Review: ‘Sister’ – the other side of the ski mountain
Ryan Summerlin January 5, 2013
ASPEN – Those of us who live in and around Aspen aren’t going to be shocked by the underlying premise of “Sister”: that even in a postcard-perfect ski village there is a social underclass, living out of sight of the tourists whose wealth feeds the resort. That familiarity with ski-town dynamics is, possibly, an advantage in watching this thought-provoking film by French-Swiss filmmaker Ursula Meier. Rather than getting caught up in the idea that ski resorts actually do include a population of cooks, ski tuners, house cleaners and criminals – which is simply a backdrop element here – we can focus on the heart of the movie, a complex relationship between two troubled people.
For anyone who skis, Simon is the sort of small-time crook you try to banish from your mind. The 12-year-old spends his days on the slopes lifting other people’s gear, with a sharp eye for the best, newest skis. The actor who plays Simon, Kacey Mottet Klein, is excellent in the role, and our first glimpse of him tells us that Simon isn’t stealing for fun. Thin, with a rodent-like face and a knack for staying out of sight, Simon gives off a distinct air of insecurity and loneliness. We know things are not right back at home.
But Simon is also, in a desperate way, resourceful, with clever methods of stashing his stolen goods, transporting them off the mountain and hauling them home on a dinky sled. Home is a shabby apartment in a low-budget high-rise (let’s say thanks for Aspen’s building codes) where there are plenty of kids to sell skis and gloves to, but there are no parents. Instead there is Simon’s older sister, Louise (Lea Seydoux) – pretty, and dressed in a way (short skirt, high boots) that advertises her availability.

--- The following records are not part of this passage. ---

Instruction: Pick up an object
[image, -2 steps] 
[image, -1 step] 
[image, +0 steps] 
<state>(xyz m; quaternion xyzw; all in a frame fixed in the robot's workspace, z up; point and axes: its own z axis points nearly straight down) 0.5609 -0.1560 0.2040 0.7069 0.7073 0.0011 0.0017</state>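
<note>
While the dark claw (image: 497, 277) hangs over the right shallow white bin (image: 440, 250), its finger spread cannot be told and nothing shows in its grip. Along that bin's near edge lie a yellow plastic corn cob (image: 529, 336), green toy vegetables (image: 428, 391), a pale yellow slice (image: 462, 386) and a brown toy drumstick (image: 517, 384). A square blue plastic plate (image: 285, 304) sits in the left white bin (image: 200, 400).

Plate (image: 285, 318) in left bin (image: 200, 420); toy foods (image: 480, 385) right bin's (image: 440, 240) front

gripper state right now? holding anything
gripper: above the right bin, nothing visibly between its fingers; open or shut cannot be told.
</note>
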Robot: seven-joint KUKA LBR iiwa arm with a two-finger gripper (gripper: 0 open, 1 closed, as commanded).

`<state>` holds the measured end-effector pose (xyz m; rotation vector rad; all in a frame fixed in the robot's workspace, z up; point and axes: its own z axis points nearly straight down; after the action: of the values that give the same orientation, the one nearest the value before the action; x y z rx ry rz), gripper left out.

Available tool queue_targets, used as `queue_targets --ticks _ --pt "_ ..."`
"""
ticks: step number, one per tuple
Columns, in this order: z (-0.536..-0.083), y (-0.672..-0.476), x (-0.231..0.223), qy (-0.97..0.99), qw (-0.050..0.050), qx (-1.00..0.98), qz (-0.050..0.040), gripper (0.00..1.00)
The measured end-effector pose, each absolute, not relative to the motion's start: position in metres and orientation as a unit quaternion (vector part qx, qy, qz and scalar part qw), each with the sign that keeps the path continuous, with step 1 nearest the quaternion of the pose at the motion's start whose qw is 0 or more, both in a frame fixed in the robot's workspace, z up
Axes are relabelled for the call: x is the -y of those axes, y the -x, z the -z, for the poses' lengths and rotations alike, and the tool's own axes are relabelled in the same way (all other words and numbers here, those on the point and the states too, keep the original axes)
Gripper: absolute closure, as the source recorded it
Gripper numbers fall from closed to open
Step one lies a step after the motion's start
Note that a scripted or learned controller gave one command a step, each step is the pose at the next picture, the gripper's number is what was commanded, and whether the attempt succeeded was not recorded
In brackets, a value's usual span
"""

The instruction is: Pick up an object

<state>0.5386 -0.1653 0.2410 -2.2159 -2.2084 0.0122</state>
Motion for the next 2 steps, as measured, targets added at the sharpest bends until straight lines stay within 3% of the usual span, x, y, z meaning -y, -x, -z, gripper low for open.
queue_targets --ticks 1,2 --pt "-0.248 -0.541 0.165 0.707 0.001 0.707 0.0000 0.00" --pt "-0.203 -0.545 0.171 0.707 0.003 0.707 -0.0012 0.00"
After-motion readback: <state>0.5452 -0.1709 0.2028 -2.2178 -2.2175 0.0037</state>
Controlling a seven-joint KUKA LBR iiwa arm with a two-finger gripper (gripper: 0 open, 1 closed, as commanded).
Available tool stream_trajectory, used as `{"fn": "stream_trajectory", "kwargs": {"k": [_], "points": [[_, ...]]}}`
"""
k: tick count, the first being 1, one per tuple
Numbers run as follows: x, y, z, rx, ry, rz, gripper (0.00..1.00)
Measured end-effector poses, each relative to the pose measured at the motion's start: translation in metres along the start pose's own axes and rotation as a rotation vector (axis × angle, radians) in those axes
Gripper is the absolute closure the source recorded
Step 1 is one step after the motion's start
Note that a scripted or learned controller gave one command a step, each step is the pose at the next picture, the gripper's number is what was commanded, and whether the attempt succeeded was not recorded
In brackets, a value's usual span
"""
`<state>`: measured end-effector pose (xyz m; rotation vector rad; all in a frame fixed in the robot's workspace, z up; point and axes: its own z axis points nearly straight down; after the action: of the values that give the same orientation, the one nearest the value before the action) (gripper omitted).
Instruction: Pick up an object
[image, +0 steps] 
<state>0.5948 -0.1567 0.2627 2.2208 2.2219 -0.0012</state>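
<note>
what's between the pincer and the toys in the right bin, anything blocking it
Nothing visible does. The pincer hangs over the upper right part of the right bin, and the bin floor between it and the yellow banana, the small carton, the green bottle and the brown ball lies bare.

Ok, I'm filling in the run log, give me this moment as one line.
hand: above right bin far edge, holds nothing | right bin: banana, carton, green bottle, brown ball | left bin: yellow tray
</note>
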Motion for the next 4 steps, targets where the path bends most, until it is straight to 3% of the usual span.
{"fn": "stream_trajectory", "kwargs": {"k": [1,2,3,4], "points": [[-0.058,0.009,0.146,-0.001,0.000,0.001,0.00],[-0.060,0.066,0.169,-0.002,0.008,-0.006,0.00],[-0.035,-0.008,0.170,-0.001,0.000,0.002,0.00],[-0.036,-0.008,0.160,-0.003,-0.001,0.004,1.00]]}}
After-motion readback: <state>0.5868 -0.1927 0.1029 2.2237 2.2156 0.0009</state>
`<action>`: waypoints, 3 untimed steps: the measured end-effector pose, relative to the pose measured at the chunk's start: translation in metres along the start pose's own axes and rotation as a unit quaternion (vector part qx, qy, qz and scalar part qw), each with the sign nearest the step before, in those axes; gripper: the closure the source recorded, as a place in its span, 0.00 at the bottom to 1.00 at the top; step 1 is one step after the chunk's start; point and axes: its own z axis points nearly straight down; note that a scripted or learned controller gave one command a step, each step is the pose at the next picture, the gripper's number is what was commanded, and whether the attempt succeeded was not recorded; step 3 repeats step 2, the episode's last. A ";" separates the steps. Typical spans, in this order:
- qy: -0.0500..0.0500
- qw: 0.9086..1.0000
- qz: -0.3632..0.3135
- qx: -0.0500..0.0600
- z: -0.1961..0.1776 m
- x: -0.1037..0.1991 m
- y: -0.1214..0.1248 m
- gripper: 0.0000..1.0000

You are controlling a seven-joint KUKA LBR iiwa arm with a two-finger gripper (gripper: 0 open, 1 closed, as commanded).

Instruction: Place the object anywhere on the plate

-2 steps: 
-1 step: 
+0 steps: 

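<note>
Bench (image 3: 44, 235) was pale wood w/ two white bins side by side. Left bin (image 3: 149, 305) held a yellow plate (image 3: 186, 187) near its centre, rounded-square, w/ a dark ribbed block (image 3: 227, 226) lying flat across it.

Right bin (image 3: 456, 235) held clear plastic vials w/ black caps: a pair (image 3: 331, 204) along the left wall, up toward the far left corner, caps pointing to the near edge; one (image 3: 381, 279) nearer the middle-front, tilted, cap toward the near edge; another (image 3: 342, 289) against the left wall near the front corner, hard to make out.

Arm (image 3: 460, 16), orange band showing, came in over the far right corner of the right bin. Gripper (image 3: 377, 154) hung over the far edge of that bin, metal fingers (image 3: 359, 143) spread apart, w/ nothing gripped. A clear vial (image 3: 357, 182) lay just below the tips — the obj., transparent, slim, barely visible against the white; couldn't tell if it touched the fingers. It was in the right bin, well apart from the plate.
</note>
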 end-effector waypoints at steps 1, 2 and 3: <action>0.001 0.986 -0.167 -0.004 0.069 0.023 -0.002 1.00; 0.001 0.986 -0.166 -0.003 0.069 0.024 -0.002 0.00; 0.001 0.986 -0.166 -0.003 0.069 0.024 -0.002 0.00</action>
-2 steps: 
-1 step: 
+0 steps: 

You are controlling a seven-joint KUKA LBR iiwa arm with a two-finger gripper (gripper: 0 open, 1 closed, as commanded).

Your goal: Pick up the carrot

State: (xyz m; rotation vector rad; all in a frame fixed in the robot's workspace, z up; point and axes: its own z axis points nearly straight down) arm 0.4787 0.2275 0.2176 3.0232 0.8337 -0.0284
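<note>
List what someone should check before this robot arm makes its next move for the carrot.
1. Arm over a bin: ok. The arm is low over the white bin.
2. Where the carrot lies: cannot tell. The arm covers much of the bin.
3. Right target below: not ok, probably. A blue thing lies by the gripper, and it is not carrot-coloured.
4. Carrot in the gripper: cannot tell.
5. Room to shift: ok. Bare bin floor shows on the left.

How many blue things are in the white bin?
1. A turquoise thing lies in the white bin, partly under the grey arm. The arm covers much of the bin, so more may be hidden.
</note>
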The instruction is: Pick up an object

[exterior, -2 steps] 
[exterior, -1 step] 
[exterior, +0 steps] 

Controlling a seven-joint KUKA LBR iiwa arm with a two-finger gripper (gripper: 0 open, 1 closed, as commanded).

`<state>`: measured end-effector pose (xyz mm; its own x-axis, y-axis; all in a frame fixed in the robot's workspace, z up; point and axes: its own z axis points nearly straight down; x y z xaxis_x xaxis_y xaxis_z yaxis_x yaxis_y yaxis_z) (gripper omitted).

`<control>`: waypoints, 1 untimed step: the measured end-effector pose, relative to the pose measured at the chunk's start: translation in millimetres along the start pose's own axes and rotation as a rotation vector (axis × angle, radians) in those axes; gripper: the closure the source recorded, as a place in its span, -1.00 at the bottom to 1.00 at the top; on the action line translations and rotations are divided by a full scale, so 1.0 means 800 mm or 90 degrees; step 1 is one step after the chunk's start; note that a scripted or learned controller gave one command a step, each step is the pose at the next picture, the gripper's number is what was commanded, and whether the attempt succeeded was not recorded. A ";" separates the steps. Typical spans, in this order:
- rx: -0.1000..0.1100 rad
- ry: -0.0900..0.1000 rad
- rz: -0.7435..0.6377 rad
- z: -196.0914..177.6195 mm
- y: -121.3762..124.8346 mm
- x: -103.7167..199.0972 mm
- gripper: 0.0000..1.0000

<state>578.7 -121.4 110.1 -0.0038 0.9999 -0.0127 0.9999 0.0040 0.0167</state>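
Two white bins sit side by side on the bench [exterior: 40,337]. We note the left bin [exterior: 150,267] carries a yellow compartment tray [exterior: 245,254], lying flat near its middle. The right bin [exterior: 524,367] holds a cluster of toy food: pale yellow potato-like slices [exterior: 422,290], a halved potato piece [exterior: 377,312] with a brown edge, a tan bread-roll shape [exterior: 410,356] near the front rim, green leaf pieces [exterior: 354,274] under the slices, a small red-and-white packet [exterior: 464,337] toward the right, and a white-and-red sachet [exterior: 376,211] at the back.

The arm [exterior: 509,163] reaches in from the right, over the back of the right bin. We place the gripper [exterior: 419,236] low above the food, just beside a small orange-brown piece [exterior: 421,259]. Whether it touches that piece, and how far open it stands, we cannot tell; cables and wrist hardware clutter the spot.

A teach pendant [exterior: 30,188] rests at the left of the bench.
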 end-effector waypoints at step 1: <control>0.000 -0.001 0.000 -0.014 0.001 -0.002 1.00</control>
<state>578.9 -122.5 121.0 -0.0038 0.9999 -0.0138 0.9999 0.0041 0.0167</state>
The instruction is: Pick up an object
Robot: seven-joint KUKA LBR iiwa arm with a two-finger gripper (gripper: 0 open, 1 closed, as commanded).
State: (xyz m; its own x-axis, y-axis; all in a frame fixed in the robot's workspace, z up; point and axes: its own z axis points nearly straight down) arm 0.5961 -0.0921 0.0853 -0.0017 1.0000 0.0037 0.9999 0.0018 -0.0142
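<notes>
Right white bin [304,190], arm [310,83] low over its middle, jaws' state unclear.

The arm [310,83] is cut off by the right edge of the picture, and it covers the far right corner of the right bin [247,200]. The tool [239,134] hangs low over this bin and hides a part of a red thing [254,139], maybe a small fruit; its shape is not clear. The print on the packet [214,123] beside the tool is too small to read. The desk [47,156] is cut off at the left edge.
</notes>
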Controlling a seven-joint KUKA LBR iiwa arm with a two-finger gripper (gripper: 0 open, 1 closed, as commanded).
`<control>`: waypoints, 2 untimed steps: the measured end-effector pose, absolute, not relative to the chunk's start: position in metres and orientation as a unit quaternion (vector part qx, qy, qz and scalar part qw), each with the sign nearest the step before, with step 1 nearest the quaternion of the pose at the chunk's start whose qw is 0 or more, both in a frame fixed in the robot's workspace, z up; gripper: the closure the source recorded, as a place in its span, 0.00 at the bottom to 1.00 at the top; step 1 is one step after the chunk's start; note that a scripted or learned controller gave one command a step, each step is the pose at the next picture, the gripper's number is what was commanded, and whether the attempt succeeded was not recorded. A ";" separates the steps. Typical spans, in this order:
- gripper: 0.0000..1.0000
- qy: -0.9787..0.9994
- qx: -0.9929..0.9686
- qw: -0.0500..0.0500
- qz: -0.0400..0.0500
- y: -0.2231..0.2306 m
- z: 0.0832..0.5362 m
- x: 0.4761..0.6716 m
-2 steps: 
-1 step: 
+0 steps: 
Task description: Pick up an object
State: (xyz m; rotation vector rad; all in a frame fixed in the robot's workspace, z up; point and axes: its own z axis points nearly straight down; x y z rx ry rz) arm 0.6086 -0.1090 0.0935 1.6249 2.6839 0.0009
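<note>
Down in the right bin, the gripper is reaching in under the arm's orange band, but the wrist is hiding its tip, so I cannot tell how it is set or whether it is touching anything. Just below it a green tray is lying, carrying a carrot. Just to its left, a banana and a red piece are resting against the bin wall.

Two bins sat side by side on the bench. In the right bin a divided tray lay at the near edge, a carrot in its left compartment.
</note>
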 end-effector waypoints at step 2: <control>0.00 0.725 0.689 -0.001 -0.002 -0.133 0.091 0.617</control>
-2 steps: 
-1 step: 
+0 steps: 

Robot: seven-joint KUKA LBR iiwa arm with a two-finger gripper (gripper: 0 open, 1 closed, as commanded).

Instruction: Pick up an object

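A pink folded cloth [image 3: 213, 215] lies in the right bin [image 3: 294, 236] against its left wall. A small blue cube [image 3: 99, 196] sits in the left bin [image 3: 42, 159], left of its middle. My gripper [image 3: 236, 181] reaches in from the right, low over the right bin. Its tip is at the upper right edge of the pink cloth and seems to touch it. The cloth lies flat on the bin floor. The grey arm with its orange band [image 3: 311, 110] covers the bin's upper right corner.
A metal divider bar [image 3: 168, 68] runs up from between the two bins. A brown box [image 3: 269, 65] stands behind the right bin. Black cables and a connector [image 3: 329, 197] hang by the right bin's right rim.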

Much of “Sister” follows Simon and Louise going about their separate business. Simon steals, schleps his inventory down a bleak highway, gets caught by an opportunistic cook from the on-mountain restaurant. Among the most revealing things he does is pretend to be someone else, telling a visiting family that his father owns a local hotel. Louise smokes cigarettes and is dropped off and picked up at the apartment in a series of different cars.
As “Sister” progresses, Simon and Louise’s paths cross more, and the more they interact, the more elements are teased out of their relationship: dependence, manipulation, superiority. Their entanglement is disturbing, but it is also well-observed. It is, ultimately, even more complicated than we expect, and “Sister” becomes a resonant study in the identities we adopt to deal with our difficult circumstances.